WELL, awhile back during the Monarch migration I thought I was going to be arrested for digiscoping butterflies. I'm standing on 40th St., scope pointed straight up into the air, frantic parrot on my shoulder, buses have begun to freak him out, and if I remember correctly wearing a white shirt in which one of the children who'd dropped by, and I'd lifted up for a look in the scope, had spilled a copious amount of grape soda on, when suddenly a police car screeches to a halt at the curb right in front of us.
I freeze, Quicksilver throws himself off my shoulder and starts hot footing it towards Ninth Ave. The Officer says in a scary voice,"What are you doing?" Then in the most buoyant enthusiastic nature lover voice I can muster, I say,"The Monarchs are migrating." While nearly dancing with "excitement", pointing at the sky, and attempting to retrieve Silver who's realized I'm not following him, there isn't anything handy to climb, so he'd better come back to where he started and climb me if necessary in order to get to higher ground.
The policeman says, "Monarchs", in a very dry way. I keeping up the enthusiasm, "Yes, yes, butterflies, Monarch Butterflies." He says, "Let's see the camera."
I'm thinking great, I've had this camera for a week and the cops are going to confiscate it because I'm suspected of being a terrorist. Yeah, right, get the little woman wearing the grape soda with the crazy bird, who's begun saying, "Wanna watch TV", wanna watch TV, repeatedly., because it's one of his ways of communicating that he really wants to go home. I suddenly think, I really wouldn't mind going home and watching a litte TV myself.
Eventually I extricate the camera from the digiscoping attachment. Pick up the tripod, my bag, and the bird, cuz hey, you never know when someone is going to do a run by and grab something. Take it over to the police car and attempt to push the correct buttons to show them, that truly, all I have are expanses of sky with a teeny dot in them here or there.
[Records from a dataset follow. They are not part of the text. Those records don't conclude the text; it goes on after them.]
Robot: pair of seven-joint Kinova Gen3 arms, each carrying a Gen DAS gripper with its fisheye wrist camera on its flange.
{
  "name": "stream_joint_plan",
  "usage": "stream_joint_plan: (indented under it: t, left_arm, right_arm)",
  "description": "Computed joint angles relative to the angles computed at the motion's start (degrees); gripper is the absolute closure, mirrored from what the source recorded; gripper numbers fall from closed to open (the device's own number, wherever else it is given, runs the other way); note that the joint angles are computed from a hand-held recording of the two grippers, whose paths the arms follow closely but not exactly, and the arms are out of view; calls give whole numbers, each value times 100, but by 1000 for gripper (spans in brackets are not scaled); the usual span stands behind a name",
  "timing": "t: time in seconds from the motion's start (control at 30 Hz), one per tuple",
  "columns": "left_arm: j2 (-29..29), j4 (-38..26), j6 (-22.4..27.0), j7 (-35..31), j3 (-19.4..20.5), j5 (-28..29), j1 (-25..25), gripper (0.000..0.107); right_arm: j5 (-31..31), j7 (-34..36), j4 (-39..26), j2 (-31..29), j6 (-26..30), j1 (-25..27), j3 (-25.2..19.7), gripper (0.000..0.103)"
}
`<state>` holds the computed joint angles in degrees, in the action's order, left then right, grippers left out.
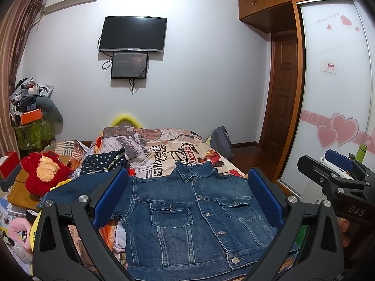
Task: Fold large clothes
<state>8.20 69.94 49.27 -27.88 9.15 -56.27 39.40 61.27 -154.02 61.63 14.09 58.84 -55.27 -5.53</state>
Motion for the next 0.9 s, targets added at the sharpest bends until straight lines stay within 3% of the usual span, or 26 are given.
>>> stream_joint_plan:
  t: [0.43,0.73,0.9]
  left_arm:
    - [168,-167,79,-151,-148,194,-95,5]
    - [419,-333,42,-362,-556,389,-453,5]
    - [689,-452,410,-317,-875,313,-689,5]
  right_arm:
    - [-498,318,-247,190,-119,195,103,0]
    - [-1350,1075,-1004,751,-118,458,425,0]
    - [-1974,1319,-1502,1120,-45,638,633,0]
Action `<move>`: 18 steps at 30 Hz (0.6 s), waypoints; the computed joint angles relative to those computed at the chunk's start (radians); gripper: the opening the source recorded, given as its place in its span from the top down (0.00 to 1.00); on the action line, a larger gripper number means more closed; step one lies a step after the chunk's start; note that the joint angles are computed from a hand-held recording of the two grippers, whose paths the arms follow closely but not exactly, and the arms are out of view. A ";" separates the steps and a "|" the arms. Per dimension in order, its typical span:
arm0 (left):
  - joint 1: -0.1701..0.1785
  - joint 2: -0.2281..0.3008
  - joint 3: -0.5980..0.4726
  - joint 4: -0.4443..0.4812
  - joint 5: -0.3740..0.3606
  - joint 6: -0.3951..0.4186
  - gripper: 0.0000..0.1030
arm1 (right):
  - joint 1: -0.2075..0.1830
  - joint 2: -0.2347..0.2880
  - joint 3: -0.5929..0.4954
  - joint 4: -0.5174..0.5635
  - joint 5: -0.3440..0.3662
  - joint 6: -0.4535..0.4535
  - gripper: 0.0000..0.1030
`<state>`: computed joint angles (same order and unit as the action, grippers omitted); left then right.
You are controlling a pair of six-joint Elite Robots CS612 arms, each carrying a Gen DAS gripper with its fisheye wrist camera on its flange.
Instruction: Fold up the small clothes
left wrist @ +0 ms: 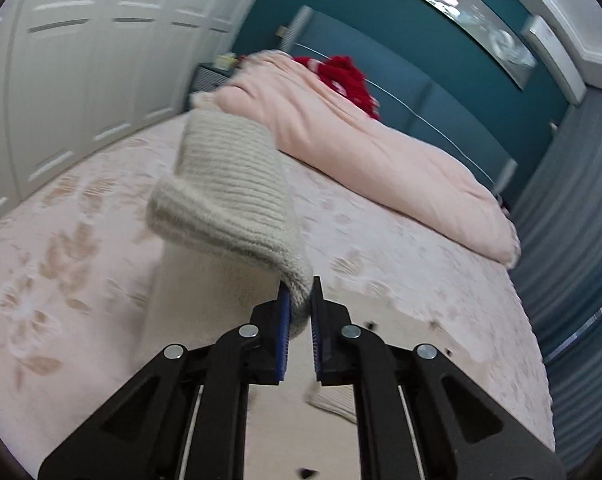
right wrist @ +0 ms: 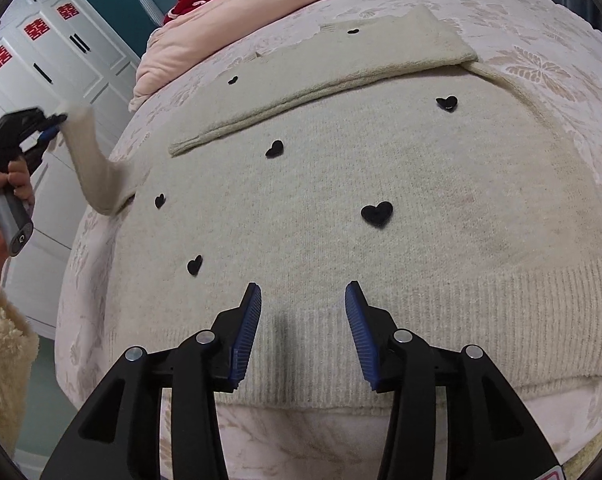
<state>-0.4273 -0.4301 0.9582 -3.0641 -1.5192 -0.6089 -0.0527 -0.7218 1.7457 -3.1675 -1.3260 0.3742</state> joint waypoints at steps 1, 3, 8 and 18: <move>-0.021 0.013 -0.021 0.026 -0.031 0.019 0.91 | -0.004 -0.002 0.004 -0.007 0.000 0.003 0.57; -0.058 0.038 -0.049 0.088 -0.079 0.037 0.84 | -0.014 -0.007 0.011 -0.013 0.005 0.001 0.53; -0.105 0.046 0.035 0.139 -0.145 -0.074 0.56 | -0.041 -0.019 0.020 -0.027 -0.016 -0.014 0.47; -0.077 -0.048 0.368 -0.122 -0.111 -0.231 0.46 | -0.061 0.109 -0.276 0.079 0.094 -0.010 0.41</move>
<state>-0.5038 -0.4785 1.3266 -3.1862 -1.6305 -0.8395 -0.1136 -0.6127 1.4695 -3.0881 -1.2323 0.3640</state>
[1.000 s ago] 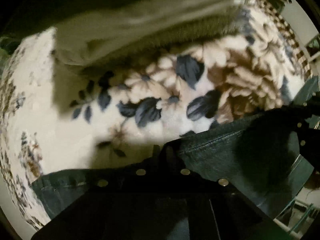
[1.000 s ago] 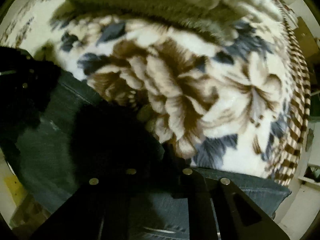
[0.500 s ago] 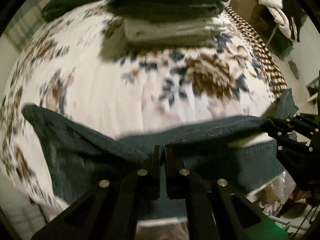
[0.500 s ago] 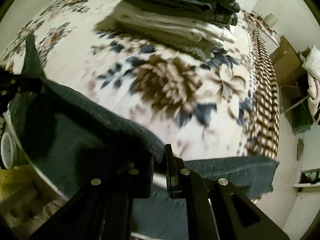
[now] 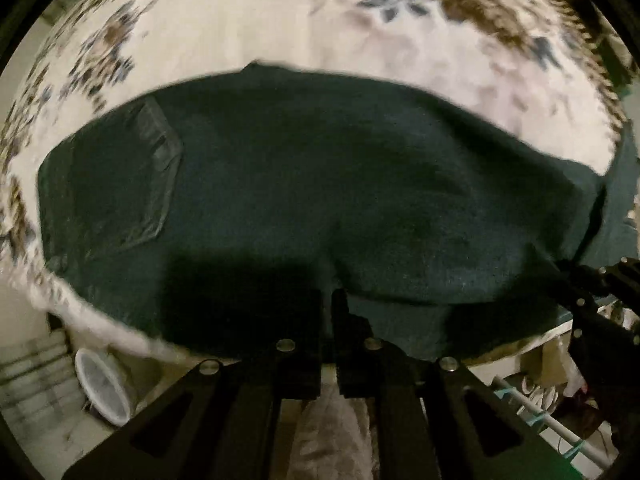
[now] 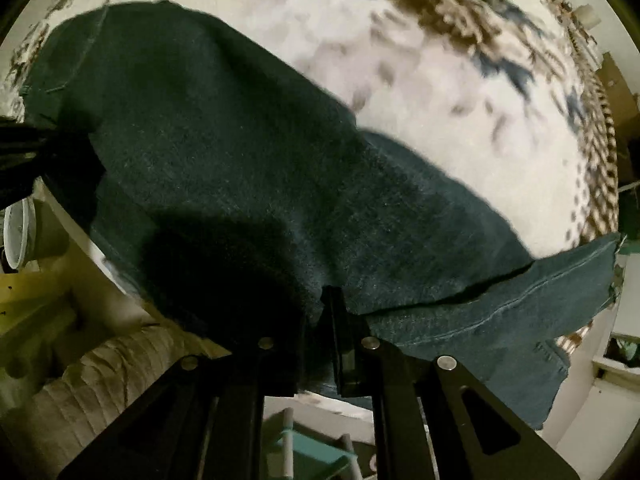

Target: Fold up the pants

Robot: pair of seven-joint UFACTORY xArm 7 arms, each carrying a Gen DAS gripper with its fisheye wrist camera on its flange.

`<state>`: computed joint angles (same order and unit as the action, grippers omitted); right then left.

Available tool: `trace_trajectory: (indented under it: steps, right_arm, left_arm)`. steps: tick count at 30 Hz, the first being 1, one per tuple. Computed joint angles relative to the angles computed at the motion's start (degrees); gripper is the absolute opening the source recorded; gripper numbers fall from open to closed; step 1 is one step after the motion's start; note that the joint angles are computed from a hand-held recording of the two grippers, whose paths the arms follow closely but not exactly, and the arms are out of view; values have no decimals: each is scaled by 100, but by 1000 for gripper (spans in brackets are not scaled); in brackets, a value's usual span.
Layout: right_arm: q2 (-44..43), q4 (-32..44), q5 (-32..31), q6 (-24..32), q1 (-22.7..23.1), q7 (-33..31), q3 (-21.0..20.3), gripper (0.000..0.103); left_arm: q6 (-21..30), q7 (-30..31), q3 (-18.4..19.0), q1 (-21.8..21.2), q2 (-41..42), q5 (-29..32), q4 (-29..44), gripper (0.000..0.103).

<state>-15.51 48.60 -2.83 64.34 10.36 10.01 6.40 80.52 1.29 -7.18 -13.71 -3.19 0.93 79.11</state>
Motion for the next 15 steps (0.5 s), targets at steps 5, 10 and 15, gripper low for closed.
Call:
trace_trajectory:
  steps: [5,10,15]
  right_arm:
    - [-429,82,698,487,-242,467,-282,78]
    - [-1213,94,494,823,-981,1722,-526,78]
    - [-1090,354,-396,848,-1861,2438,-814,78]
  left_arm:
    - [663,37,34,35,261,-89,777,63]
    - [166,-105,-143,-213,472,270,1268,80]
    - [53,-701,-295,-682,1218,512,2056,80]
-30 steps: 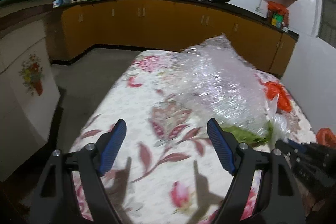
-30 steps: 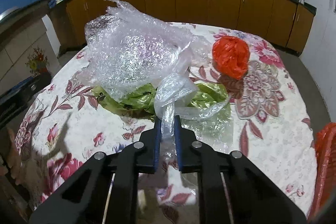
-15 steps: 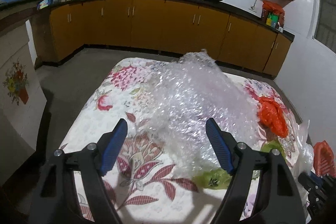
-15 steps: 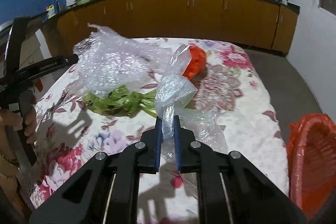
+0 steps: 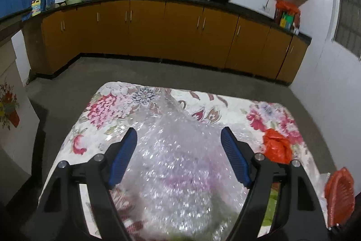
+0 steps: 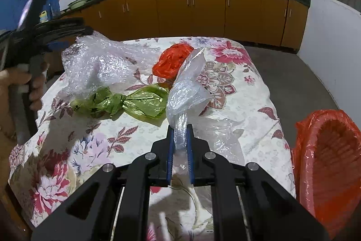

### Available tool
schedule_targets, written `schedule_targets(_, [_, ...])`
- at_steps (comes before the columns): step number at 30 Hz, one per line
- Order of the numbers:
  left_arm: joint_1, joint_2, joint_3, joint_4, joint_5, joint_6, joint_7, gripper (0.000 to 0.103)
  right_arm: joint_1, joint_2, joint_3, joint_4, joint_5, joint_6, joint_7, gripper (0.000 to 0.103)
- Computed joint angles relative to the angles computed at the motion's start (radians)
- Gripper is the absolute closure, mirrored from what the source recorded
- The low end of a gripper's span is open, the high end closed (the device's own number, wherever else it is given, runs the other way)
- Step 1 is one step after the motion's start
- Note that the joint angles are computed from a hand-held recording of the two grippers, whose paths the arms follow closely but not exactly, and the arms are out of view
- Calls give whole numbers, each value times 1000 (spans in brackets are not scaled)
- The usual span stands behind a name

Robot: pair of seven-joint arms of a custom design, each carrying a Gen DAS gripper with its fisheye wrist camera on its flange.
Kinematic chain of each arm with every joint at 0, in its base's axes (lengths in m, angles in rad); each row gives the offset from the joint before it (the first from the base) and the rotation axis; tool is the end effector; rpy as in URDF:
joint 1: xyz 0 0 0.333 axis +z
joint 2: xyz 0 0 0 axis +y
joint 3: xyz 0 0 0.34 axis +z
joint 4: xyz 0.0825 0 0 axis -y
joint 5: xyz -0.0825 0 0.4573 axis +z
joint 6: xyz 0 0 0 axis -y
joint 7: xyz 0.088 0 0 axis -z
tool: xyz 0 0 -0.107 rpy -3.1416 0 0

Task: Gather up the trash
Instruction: 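Grasp the bubble wrap with the left tool while the right tool grasps a clear bag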

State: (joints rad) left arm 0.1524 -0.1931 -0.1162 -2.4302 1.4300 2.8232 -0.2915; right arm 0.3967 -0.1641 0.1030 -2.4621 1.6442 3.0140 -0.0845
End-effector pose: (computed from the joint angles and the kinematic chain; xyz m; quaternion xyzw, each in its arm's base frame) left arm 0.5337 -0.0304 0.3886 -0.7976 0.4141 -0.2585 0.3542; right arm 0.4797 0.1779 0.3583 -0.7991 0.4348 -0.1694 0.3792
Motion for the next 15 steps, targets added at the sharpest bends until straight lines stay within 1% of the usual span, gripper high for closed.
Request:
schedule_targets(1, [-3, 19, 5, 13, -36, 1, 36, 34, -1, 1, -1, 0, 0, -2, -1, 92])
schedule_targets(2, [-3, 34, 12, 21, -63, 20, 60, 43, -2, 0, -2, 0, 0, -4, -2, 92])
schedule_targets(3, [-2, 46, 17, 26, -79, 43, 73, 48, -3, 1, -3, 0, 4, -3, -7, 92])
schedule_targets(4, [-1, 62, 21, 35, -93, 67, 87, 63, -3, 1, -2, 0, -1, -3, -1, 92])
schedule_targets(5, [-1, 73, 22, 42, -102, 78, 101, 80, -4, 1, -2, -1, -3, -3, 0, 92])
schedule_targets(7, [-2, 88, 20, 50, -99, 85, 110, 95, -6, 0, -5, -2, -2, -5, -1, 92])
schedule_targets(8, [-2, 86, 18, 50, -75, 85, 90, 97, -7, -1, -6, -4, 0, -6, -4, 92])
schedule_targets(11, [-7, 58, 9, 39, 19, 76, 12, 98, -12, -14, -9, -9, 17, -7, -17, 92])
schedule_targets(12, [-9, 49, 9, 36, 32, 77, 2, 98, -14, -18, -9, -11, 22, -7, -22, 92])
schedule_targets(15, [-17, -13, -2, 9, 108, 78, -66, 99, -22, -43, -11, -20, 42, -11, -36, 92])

They look at it, they look at me, they look at the parrot who is now resorting to stage three wanting-to-go-home behavior-biting the hand that's holding his toes so he can't leap off it and start in the homeward direction on his own.
After a little lecture on the feelings of the Port about people photographing in their area, and a request to get lost. I do. Well, we do. And we go home and do what a lot of America does to feel different then they are feeling, lock the door and turn something mindless on the TV. Not that we prefer mindless, Silver and I, you understand, but often that's just all that's on.
I mean REALLY considering all this, whoever said birdwatching was for sissies?